Revisiting excitation of length-of-day using recent GRACE/GRACE-FO, SLR, SLR+GRACE/GRACE-FO gravity solutions and geophysical models

Variations in Earth’s rotation, encompassing polar motion (PM) and the length-of-day (LOD) changes, result from a variety of factors influencing mass distribution and movement. These factors include the redistribution of air and water masses within the climate system and the solid Earth, and exchanges of angular momentum between the core and mantle. The ability to differentiate between these diverse sources is crucial for comprehending processes occurring at or near the Earth's surface, as well as within its interior.Fluctuations in the low-degree spherical harmonic coefficients of Earth's gravitational potential are linked to the redistribution of mass on a large scale within and on the planet.
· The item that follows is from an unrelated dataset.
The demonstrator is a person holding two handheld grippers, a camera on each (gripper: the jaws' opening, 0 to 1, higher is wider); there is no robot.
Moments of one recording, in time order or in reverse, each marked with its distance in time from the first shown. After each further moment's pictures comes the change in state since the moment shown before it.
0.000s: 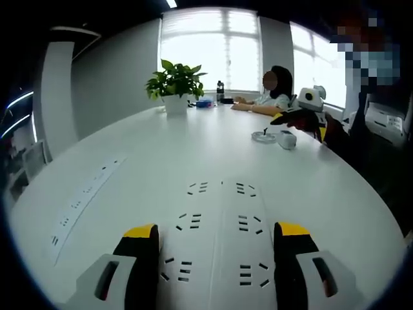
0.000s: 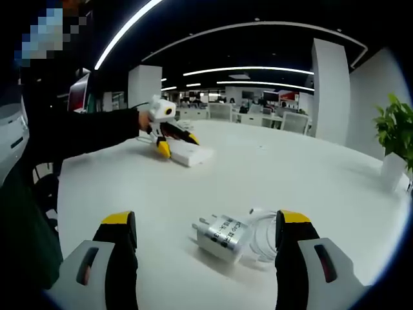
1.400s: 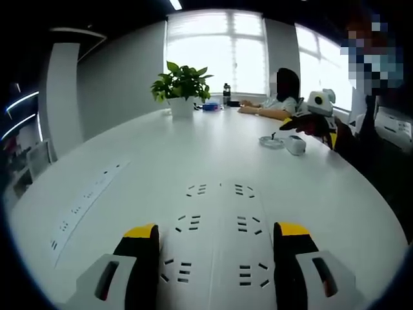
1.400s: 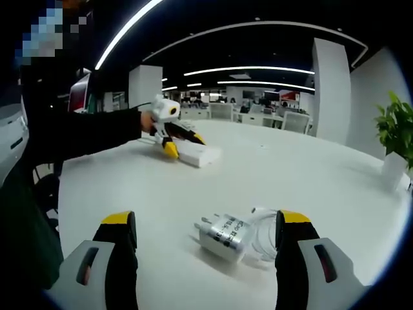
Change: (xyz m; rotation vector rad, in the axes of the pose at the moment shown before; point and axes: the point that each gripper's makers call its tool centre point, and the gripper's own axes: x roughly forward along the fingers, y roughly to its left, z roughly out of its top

Observing changes in these coefficients provides a means to investigate the movement of mass within the Earth system. The degree-2 order-0 coefficient (C20) of geopotential holds particular significance for Earth rotation studies since C20 variations (ΔC20) are directly linked to the corresponding excitations of LOD. ΔC20 can be determined from various methods, of which Satellite Laser Ranging (SLR) measurements have the longest tradition. Launching Gravity Recovery and Climate Experiment (GRACE) in 2002 and GRACE Follow-On (GRACE-FO) in 2018 brought new measurements of changes in the Earth's gravitational field, including estimates of the ΔC20. However, estimates of ΔC20 from GRACE/GRACE-FO have limitations due to orbital geometry, the relatively short distance between the two satellites, and tide-like aliases. In practice, GRACE/GRACE-FO computing centres replace ΔC20 with an estimate from SLR measurements. Combining GRACE/GRACE-FO and SLR observations could enhance the accuracy of determining low-degree coefficients of geopotential, including ΔC20, ΔC21, and ΔS21.In this study, we reassess the excitation of LOD over the period 2002–2023, estimated from five different data sources: SLR, GRACE/GRACE-FO, a combination of SLR+GRACE/GRACE-FO, geodetic observations, and geophysical fluid models. To each of the time series we apply the same processing to isolate long-period, seasonal and non-seasonal short-term fluctuations. For every component, we conduct a comparative analysis aiming to evaluate the consistency among various estimates and identify discrepancies between the series. We show that combining GRACE/GRACE-FO with SLR data improves the consistency between ΔC20-derived and observed LOD excitation for the studied oscillations.